What the exercise asks: Count the lines below that contain the word "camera". Give only the number.

Records shown:
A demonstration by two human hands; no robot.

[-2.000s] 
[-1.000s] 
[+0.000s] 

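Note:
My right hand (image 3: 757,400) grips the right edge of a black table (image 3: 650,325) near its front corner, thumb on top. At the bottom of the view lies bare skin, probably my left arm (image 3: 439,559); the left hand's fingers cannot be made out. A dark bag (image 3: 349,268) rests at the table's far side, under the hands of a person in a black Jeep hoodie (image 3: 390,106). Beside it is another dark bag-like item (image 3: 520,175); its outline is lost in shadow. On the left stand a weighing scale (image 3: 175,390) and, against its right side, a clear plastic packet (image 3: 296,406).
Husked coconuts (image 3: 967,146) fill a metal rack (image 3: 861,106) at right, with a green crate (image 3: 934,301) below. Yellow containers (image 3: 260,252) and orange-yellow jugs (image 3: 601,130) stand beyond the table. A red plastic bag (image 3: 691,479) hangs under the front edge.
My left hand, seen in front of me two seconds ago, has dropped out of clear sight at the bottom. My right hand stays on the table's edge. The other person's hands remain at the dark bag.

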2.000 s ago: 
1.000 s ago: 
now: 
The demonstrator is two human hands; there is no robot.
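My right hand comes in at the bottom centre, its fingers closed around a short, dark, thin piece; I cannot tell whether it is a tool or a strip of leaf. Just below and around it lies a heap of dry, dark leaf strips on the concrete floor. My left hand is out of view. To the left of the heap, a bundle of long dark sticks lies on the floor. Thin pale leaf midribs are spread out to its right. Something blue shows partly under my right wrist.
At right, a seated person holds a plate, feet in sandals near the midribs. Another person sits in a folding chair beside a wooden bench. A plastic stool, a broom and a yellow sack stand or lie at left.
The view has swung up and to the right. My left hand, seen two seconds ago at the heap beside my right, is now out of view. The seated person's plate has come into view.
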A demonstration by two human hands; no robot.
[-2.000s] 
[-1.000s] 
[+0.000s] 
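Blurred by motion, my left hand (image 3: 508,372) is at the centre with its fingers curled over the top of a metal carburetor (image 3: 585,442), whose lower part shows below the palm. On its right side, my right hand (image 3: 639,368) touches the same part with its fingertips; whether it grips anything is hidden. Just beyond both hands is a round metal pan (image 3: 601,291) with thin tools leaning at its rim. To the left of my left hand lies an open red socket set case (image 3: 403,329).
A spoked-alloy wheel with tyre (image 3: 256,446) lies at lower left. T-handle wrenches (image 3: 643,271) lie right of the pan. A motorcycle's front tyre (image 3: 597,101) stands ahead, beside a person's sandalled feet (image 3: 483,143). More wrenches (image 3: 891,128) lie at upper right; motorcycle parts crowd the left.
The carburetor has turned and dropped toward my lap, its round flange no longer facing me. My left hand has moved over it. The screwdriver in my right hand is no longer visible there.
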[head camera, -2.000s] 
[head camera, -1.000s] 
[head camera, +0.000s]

Task solution: 3